Acto seguido, un rugido sordo hizo temblar el suelo. Alhaquén, extrañado, se volvió y vio salir detrás de un bosquecillo a una veintena de jinetes que se acercaron al galope.
Ante la cara asombrada de su hijo, Abderramán estalló en una risa poderosa que descubrió sus dientes brillantes.
—¡No ibas a imaginarte que partiríamos los dos solos a la aventura sin una guardia discreta que garantizase nuestra seguridad!
—¿Desde cuándo nos siguen?
—Desde el principio, y me sorprende que no hayas notado nada. ¿No has visto todos esos rastros en el camino de regreso del manantial? Eran las huellas que sus caballos habían dejado el día anterior, cuando subían detrás de nosotros.
—Confieso, padre, que tengo la cabeza en las nubes desde hace unos días.
—Primera lección para un futuro califa: mantener siempre los pies en la tierra y saber guardarse las espaldas antes de ponerse a contar estrellas o mariposas.

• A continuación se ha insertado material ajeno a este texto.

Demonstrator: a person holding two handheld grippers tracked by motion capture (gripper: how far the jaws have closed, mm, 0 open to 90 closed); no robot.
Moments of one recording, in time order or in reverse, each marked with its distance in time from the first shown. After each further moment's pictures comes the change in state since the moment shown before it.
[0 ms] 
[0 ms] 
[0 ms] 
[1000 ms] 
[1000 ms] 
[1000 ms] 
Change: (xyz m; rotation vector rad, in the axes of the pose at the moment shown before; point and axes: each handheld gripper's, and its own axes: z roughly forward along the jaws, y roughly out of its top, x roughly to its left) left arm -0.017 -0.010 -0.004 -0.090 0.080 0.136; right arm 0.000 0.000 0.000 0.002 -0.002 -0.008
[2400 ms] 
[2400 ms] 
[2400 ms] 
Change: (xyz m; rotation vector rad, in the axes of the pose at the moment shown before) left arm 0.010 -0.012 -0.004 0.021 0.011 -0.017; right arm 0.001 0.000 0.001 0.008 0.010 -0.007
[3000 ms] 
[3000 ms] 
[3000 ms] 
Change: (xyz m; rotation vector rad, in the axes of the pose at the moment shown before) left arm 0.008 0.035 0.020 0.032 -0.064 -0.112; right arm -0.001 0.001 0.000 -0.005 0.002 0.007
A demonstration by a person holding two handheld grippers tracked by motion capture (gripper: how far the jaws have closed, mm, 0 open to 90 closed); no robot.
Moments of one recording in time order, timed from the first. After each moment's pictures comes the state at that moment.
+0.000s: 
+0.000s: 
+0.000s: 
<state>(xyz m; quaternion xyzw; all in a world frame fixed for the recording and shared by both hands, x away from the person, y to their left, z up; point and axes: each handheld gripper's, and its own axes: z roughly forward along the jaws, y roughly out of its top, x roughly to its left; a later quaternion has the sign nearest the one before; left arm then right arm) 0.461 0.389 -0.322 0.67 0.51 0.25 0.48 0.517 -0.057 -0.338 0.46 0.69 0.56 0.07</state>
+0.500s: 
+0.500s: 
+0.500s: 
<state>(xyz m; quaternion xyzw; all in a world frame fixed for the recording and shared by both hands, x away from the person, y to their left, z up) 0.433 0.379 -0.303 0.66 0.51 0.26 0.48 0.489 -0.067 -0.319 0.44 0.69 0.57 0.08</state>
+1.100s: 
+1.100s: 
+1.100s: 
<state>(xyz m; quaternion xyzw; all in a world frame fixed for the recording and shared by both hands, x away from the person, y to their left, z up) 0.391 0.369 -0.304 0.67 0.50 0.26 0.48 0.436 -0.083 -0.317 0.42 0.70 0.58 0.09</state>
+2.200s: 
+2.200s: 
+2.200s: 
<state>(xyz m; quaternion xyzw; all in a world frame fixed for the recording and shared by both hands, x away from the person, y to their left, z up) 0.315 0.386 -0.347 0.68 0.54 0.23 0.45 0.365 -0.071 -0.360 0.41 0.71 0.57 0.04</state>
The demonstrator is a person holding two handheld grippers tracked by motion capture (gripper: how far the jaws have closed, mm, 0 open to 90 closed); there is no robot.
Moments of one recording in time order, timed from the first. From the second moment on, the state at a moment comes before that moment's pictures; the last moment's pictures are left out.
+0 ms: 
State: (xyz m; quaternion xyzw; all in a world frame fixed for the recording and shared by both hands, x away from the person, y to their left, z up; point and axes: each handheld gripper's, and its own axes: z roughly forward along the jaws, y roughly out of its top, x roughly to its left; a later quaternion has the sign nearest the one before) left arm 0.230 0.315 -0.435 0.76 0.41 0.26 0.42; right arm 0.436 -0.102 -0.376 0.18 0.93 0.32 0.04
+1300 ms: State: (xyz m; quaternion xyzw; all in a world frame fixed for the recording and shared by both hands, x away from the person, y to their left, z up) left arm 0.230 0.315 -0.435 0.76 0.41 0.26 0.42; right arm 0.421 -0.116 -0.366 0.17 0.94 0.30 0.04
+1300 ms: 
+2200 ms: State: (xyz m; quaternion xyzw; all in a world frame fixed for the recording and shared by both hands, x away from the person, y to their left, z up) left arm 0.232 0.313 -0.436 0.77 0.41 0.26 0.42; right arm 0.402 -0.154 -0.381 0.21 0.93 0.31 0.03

No se trata de ciencia, sino de conocimiento de uno mismo ligado al instinto de conservación. ¿Lo recordarás?
—Sí, padre.
El comandante de la guardia llegó el primero ante el emir, sable en mano.
—Mi señor, estamos a sus órdenes.
—Perfecto. Ya es hora de regresar, Córdoba nos espera. Formad la escolta, por favor.
Cuando la tropa se puso en marcha, Alhaquén miró a su padre con serena admiración. Su lección de humildad había rozado la humillación, pero lo que había aprendido de él era tan valioso que no le guardaba ningún rencor. Después de todo, se lo había buscado.
El manantial, el lobo, la noche en la granja, los secretos del Río Grande, eso era mucho para un niño de su edad acostumbrado a una vida sin complicaciones, forjada entre los cuatro muros de un palacio lujoso.
Se preguntó, al ritmo que iban las cosas, qué le reservarían los próximos días.
No dudaba que cambiarían toda su vida.